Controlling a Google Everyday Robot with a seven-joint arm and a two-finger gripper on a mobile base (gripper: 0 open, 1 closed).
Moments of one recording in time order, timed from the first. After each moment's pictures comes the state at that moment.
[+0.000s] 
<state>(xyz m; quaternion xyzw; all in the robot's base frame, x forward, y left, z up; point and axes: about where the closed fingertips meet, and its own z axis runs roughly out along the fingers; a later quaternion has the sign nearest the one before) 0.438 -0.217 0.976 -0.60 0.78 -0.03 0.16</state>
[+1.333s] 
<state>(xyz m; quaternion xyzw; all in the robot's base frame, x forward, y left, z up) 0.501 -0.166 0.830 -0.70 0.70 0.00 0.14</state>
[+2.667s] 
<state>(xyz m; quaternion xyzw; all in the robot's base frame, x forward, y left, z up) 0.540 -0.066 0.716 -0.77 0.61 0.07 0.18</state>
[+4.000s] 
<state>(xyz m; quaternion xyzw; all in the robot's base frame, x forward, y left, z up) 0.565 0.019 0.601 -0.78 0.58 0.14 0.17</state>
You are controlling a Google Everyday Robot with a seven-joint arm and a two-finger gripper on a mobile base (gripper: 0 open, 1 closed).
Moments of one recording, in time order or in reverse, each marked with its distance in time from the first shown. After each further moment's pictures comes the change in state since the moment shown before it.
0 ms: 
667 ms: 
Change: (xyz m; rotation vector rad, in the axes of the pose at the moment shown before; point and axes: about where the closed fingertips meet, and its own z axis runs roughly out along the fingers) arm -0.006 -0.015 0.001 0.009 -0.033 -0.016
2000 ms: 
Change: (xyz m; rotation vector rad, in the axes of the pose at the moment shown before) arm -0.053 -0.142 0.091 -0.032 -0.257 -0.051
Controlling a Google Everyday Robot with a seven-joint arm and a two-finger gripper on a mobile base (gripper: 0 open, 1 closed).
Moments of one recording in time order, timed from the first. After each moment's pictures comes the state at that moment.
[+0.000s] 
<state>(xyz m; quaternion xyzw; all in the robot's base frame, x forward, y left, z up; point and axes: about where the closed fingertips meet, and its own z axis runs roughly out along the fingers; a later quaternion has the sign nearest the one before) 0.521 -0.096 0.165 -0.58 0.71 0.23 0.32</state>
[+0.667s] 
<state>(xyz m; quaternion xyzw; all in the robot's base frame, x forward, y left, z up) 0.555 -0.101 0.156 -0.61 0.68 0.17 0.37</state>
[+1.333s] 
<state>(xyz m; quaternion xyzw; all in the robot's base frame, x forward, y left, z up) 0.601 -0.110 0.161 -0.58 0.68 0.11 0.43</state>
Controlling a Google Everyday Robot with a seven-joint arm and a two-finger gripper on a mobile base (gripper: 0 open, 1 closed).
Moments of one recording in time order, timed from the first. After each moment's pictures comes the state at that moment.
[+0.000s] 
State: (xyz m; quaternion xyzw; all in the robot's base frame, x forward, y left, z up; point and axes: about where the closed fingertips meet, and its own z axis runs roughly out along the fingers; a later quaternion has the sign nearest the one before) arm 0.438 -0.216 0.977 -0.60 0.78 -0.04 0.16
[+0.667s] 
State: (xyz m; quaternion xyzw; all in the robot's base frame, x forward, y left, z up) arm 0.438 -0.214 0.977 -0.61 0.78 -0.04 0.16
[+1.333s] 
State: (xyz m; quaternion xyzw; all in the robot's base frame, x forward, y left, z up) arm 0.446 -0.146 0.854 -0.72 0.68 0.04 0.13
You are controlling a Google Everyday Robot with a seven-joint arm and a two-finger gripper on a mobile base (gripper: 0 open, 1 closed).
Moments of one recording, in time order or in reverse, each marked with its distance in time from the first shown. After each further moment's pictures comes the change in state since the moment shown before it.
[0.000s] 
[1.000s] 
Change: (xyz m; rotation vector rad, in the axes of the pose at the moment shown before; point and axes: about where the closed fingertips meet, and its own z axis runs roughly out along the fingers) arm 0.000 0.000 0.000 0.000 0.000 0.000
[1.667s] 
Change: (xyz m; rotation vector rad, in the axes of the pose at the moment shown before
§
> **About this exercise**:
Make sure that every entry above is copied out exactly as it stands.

> **Output for this exercise**:
Controlling a Google Everyday Robot with a seven-joint arm and a two-finger gripper on a mobile base (gripper: 0 open, 1 closed).
Moments of one recording in time order, timed from the first. After each moment's pictures comes the state at that moment.
[+0.000s] 
<state>(xyz m; quaternion xyzw; all in the robot's base frame, x forward, y left, z up; point and axes: about where the closed fingertips meet, and its own z axis runs roughly out along the fingers; a later quaternion has the sign nearest the one before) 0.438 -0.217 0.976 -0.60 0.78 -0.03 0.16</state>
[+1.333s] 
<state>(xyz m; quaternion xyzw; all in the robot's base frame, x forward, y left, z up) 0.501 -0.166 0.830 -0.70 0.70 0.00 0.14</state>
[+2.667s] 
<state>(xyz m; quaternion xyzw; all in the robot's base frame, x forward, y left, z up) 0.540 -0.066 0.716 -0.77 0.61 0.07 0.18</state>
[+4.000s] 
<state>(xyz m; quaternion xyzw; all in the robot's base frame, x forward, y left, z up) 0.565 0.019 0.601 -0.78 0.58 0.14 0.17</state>
You are controlling a Google Everyday Robot with a seven-joint arm and a two-finger gripper on a mobile base (gripper: 0 open, 1 closed).
Moments of one recording, in time order or in reverse, each marked with its distance in time from the first shown. After each further moment's pictures comes the change in state since the moment shown before it.
0 ms: 
667 ms: 
Change: (xyz m; rotation vector rad, in the axes of the pose at the moment shown before; point and axes: about where the closed fingertips meet, and its own z axis runs roughly out along the fingers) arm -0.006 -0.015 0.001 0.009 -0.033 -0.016
2000 ms: 
Change: (xyz m; rotation vector rad, in the axes of the pose at the moment shown before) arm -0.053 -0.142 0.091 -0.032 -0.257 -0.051
Controlling a Google Everyday Robot with a seven-joint arm and a two-finger gripper on a mobile base (gripper: 0 open, 1 closed).
Moments of one recording in time order, timed from the first. After each moment's pictures comes the state at that moment.
[+0.000s] 
<state>(xyz m; quaternion xyzw; all in the robot's base frame, x forward, y left, z up; point and axes: about where the closed fingertips meet, and its own z axis runs roughly out along the fingers; a later quaternion has the sign nearest the one before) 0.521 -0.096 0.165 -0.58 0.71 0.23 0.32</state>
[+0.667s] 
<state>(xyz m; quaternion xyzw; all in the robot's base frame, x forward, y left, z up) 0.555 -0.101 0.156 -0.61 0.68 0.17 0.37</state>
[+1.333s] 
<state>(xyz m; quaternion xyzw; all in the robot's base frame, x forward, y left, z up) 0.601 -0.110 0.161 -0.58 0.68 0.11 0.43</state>
Controlling a Google Everyday Robot with a seven-joint arm and a two-finger gripper on a mobile base (gripper: 0 open, 1 closed).
Moments of one recording in time order, timed from the first. After each moment's pictures comes the state at that moment.
[+0.000s] 
State: (xyz m; quaternion xyzw; all in the robot's base frame, x forward, y left, z up; point and axes: about where the closed fingertips meet, and its own z axis runs roughly out along the fingers; a later quaternion has the sign nearest the one before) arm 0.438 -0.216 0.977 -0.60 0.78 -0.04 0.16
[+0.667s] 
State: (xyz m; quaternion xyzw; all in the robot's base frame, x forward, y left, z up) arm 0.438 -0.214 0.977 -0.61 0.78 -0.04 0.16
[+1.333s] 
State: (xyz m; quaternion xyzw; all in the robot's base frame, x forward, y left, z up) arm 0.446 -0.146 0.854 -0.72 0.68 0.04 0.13
You are controlling a Google Everyday Robot with a seven-joint arm and a two-finger gripper on a mobile base (gripper: 0 open, 1 closed).
Moments of one recording, in time order or in reverse, each marked with its distance in time from the first shown. After each further moment's pictures comes the change in state since the moment shown before it.
[0.000s] 
[1.000s] 
Change: (xyz m; rotation vector rad, in the axes of the pose at the moment shown before; point and axes: about where the closed fingertips meet, and its own z axis runs roughly out along the fingers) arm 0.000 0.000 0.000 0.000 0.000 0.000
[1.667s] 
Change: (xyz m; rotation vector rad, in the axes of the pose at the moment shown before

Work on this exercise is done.